TERRACED COURTYARD HOUSE

2010

This courtyard house sits on a deep ocean lot, twenty feet above the water. The site falls slowly to the west and the approach to the house requires modest terracing. The house is open on the south side and is serviced on the north side, proximate to the main rooms of the house, but out of sight from the gardens.

The guest wing on the west side of the courtyard presents itself to the lower entry garden and auto court. The pool is on an intermediate level. The main house wraps the upper garden. Two versions of the main house and upper garden are shown here. One version has a long porch separating the upper garden from the pool garden. The other version has the upper garden opening more prominently onto the pool garden, separated only by a short retaining wall. Often a more definitive separation of a series of gardens will actually make a property seem larger overall.

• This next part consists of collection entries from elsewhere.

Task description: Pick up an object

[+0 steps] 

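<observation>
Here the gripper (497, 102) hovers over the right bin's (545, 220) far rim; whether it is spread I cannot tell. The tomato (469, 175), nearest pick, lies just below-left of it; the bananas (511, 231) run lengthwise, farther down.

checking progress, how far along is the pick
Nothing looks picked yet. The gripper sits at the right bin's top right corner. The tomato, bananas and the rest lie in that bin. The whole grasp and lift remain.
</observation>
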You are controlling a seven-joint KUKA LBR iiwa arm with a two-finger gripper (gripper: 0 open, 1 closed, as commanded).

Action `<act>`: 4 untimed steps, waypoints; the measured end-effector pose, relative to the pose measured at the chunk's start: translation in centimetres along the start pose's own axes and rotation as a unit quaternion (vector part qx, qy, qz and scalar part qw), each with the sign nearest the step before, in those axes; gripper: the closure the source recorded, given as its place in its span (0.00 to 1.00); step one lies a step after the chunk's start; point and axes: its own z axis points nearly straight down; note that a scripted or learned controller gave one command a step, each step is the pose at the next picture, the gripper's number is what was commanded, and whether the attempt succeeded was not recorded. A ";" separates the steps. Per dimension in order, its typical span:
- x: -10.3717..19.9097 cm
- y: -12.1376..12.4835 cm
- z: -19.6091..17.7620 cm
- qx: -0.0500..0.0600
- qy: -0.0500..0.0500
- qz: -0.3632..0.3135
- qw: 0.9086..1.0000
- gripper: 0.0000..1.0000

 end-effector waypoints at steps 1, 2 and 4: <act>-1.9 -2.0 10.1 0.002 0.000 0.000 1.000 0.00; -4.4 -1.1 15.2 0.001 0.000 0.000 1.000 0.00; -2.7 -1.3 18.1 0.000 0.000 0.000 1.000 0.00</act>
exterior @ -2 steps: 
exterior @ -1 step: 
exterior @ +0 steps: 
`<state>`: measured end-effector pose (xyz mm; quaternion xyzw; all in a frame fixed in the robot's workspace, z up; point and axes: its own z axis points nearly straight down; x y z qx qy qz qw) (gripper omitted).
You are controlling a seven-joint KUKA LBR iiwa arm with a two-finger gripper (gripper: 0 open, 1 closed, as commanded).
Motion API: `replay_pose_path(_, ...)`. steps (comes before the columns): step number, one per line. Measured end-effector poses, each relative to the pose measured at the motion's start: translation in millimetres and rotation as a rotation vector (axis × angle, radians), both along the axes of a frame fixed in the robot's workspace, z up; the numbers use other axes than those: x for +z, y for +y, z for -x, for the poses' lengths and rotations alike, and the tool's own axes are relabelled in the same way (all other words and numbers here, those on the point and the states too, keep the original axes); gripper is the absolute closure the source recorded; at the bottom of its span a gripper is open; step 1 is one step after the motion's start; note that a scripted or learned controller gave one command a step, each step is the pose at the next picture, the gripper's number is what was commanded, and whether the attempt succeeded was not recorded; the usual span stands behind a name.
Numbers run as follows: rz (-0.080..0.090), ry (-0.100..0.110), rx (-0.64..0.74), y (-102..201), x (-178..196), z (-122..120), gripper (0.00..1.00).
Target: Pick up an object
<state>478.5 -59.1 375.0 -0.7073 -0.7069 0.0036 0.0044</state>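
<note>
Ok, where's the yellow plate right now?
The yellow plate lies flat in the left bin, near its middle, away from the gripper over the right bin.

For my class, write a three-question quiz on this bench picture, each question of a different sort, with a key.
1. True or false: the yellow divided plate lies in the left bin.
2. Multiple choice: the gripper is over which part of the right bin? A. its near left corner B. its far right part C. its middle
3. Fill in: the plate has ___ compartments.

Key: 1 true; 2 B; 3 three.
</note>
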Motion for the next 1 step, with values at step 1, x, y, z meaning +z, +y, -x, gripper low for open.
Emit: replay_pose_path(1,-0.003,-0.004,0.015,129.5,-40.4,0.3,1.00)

The house is mostly laid out on a single level which is why it can enclose such a large courtyard. Only the master bedroom is upstairs and this second floor wing, marked near the entry hall by a balcony, is used to give the dispersed house some semblance of a central space. The upper garden is further divided into a paved terrace on the north side, serving the kitchen and family room wing, and a lawn off the living room wing.

The value of ocean frontage is always readily obvious. The question is always how much value, interest, and pleasure can be added off the ocean, in the interior of the lot. At night the ocean will go dark and the courtyard will become the principal source of interest and activity.

The landscape design was by Nelson Byrd Woltz.